Daily WordMarch 6, 20263 min readNicodemus

Nicodemus started by sneaking to Jesus at night. He ended up publicly preparing Jesus' body for burial while other Pharisees watched. That arc took years — and it's worth everything.

John 3Discipleship

The Payoff Nobody Expected

The last time the Gospel of John shows us Nicodemus, it's not a conversation. There are no words. It's an action — and it's the kind of action that would have cost him everything he'd spent his career building.

John 19:38–40: after Jesus died, Joseph of Arimathea went to Pilate to ask for the body. And Nicodemus went with him. He brought about a hundred pounds of spices — myrrh and aloes — and together they wrapped Jesus' body and laid it in the tomb.

This is not a private moment. This was done in public, during Passover, when Jerusalem was packed with people and the religious establishment was watching closely. The same Pharisees who had been plotting to stop Jesus were aware of everything happening around the crucifixion. Nicodemus walked into that moment openly. No night. No shadows. Just: this is who I am, and this is what I'm doing.

A Process, Not a Single Decision

His whole story is a slow walk from darkness into light. It didn't happen overnight, and it didn't happen because he figured everything out intellectually. He came to Jesus at night — that was step one. He defended Jesus before the Sanhedrin in John 7 ("Doth our law judge any man, before it hear him?") — quiet, procedural, but a step. And now this: public, costly, unmistakable.

Most of us will live our faith like early Nicodemus more often than we'd like to admit. Sincere, but private. Interested, but careful about who sees us being interested. Moving toward Jesus, but on the side streets. That's not hypocrisy — it's process. Nicodemus didn't arrive at the tomb in a single leap. He got there one slow step at a time over years.

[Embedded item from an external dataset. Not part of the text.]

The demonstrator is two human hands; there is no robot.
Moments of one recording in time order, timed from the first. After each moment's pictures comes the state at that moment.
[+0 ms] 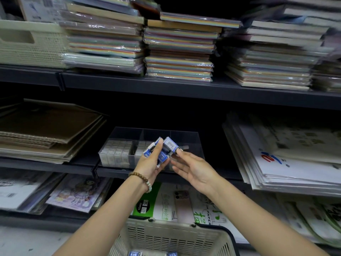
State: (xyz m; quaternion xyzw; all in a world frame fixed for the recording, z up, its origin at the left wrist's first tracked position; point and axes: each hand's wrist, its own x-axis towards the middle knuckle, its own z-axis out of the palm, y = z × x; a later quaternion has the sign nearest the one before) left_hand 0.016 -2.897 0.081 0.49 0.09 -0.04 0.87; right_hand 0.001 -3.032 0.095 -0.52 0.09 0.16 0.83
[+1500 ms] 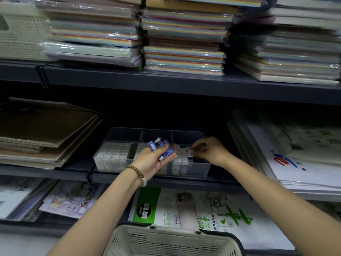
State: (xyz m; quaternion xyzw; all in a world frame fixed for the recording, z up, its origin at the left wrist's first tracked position) left_hand 0.058 -2.885 0.079 0.47 0.08 -0.13 0.87; right_hand 0.100 -3.088 0.076 -0.92 -0.09 0.02 0.38
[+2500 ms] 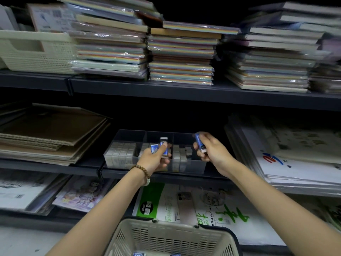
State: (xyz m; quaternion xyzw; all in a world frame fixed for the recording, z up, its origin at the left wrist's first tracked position) left_hand 0.024 -2.884 0.091 0.68 0.07 -0.05 0.73; right_hand 0.027 -3.072 0.123 -0.72 -0.02 0.05 0.69
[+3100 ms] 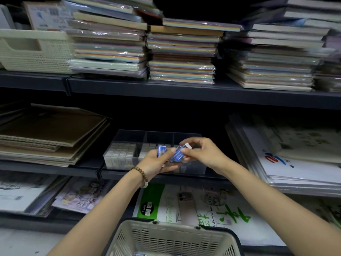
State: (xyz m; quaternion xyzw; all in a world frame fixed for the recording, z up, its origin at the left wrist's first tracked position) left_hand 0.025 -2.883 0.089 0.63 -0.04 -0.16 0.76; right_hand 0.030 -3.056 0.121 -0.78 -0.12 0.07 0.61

The encouragement isn't to skip to the end. It's to keep moving toward the light, one step at a time, trusting that the direction matters even when the speed feels slow.

What This Week Was Actually About

We started Monday with a man who came to Jesus in the dark because he wasn't ready to be seen. We end on Friday with that same man standing in the open, preparing the body of the man he'd spent years quietly following — and doing it in a way that would cost him his standing in the very institution that had defined his identity his entire life.

That's what following Jesus does over time. It doesn't happen in one dramatic moment (usually). It happens in a series of small choices, each one a little more open, a little less managed, a little less afraid of who's watching. And one day you look up and realize you've walked all the way from shadow to light.

Where are you in that walk right now? That's the only question worth carrying into the weekend.